» What to produce:
Return every record below exactly as written, omitting any pictures.

===== Supplied records

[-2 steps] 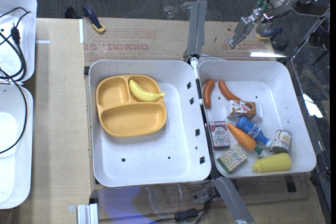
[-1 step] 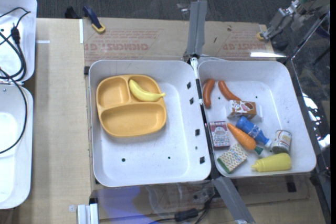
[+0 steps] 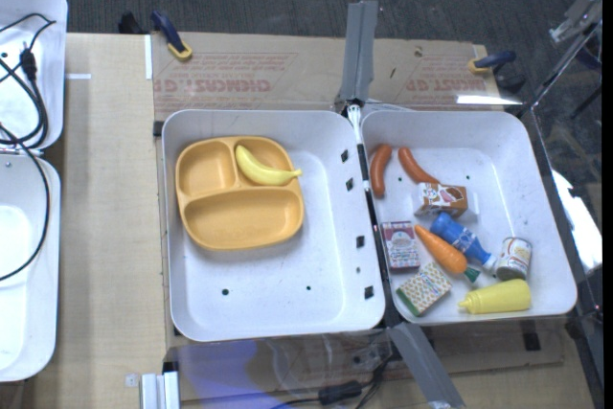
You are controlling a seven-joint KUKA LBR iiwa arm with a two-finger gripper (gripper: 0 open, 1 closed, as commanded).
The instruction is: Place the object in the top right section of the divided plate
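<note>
Banana (image 3: 263, 166) lies in top right section of divided plate (image 3: 239, 240); red carton (image 3: 399, 244) print blurred.

1. The printing on the small red-and-white carton (image 3: 399, 245) in the right white bin (image 3: 536, 206) is too small to read.
2. The label of the brown-and-white packet (image 3: 442, 199) is likewise unreadable.
3. The orange toy carrot (image 3: 442, 249) lies over the blue plastic bottle (image 3: 458, 238), hiding part of the bottle's body.
4. The green-checked flat box (image 3: 424, 289) has a pattern too fine to make out.
5. The white tub (image 3: 24, 62) at the left edge is cut off by the frame, and the black cables (image 3: 24, 96) on it run out of sight.
6. The lettering on the brown cardboard sheet (image 3: 249, 72) on the bench (image 3: 105, 206) appears upside down and blurred.
</note>
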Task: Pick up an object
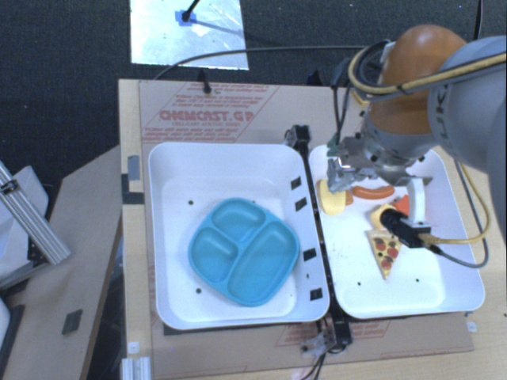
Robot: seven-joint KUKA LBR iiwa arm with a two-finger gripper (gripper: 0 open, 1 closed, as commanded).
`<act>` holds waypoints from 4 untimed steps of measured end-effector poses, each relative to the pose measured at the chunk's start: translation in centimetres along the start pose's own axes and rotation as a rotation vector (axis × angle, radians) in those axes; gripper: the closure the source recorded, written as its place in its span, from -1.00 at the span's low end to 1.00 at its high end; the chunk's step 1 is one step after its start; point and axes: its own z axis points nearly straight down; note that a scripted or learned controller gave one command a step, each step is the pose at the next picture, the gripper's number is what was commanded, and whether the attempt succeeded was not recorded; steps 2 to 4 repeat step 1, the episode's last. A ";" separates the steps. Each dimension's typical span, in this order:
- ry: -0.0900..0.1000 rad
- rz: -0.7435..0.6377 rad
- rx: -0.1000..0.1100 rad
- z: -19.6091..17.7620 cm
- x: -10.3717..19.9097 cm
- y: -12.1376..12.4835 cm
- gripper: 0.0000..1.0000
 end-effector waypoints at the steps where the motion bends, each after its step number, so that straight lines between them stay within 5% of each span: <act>1: 0.001 0.000 -0.001 -0.2 4.9 2.0 1.00; 4: 0.001 0.000 -0.001 -0.2 4.9 2.0 1.00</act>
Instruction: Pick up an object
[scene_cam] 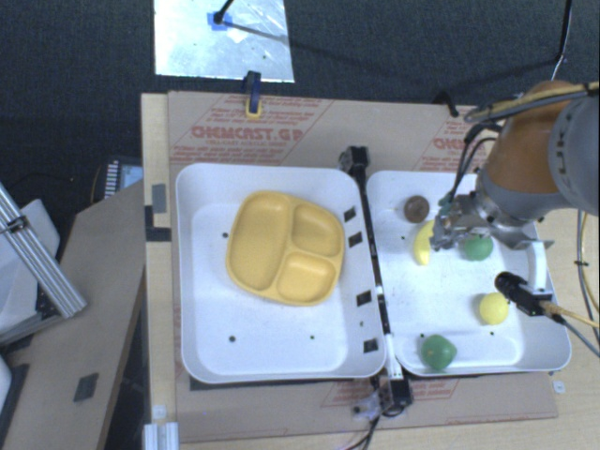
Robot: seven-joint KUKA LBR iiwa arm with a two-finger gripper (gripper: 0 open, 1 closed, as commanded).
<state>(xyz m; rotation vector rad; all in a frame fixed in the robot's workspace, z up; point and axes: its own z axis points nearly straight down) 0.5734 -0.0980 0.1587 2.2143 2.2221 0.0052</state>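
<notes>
From above, the gripper point(450, 230) hangs low in the right bin point(544, 350); whether it is spread or closed cannot be told. A green object point(478, 247) lies just right of it, a yellow piece point(423, 244) just left, a brown ball point(416, 208) up-left. The divided yellow plate point(284, 247) sits far left.

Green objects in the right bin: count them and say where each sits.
2. One green object lies near the right bin's front edge; another green object sits by the gripper, partly covered by the arm. More may be hidden beneath it.
</notes>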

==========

» Task response:
[-2 steps] 
[-1 step] 
[+0 steps] 
You are controlling a seven-joint KUKA LBR iiwa arm with a two-finger gripper (gripper: 0 open, 1 closed, as commanded).
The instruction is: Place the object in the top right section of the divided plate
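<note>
Banana (image 3: 263, 166) lies in top right section of divided plate (image 3: 239, 240); red carton (image 3: 399, 244) print blurred.

1. The printing on the small red-and-white carton (image 3: 399, 245) in the right white bin (image 3: 536, 206) is too small to read.
2. The label of the brown-and-white packet (image 3: 442, 199) is likewise unreadable.
3. The orange toy carrot (image 3: 442, 249) lies over the blue plastic bottle (image 3: 458, 238), hiding part of the bottle's body.
4. The green-checked flat box (image 3: 424, 289) has a pattern too fine to make out.
5. The white tub (image 3: 24, 62) at the left edge is cut off by the frame, and the black cables (image 3: 24, 96) on it run out of sight.
6. The lettering on the brown cardboard sheet (image 3: 249, 72) on the bench (image 3: 105, 206) appears upside down and blurred.
</note>
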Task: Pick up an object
Robot: seven-joint KUKA LBR iiwa arm with a two-finger gripper (gripper: 0 open, 1 closed, as commanded).
`<act>` holds waypoints from 4 untimed steps of measured end-effector poses, each relative to the pose measured at the chunk's start: translation in centimetres along the start pose's own axes and rotation as a rotation vector (axis × angle, radians) in those axes; gripper: the closure the source recorded, written as its place in its span, from -1.00 at the span's low end to 1.00 at its high end; the chunk's step 1 is one step after its start; point and axes: its own z axis points nearly straight down; note that a scripted or learned controller gave one command a step, each step is the pose at the next picture, the gripper's number is what was commanded, and whether the attempt succeeded was not recorded; steps 2 to 4 repeat step 1, the episode's last. A ";" separates the steps. Each dimension's typical span, in this order:
- ry: -0.0900..0.1000 rad
- rz: -0.7435..0.6377 rad
- rx: -0.1000..0.1100 rad
- z: -19.6091..17.7620 cm
- x: -10.3717..19.9097 cm
- y: -12.1376..12.4835 cm
- gripper: 0.0000..1.0000
 end-effector waypoints at the steps where the motion bends, each after its step number, so that straight lines between them stay within 5% of each span: <act>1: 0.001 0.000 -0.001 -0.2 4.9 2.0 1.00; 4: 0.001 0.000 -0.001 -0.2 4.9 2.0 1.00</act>
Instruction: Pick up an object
[scene_cam] 
Robot: seven-joint KUKA LBR iiwa arm with a two-finger gripper (gripper: 0 open, 1 closed, as commanded).
<state>(xyz m; rotation vector rad; all in a frame fixed in the robot's workspace, z up; point and axes: its own z axis points nearly straight down) 0.5734 -0.0980 0.1587 2.2143 2.2221 0.0052</state>
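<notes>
From above, the gripper point(450, 230) hangs low in the right bin point(544, 350); whether it is spread or closed cannot be told. A green object point(478, 247) lies just right of it, a yellow piece point(423, 244) just left, a brown ball point(416, 208) up-left. The divided yellow plate point(284, 247) sits far left.

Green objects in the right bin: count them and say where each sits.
2. One green object lies near the right bin's front edge; another green object sits by the gripper, partly covered by the arm. More may be hidden beneath it.
</notes>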

No further answer is needed.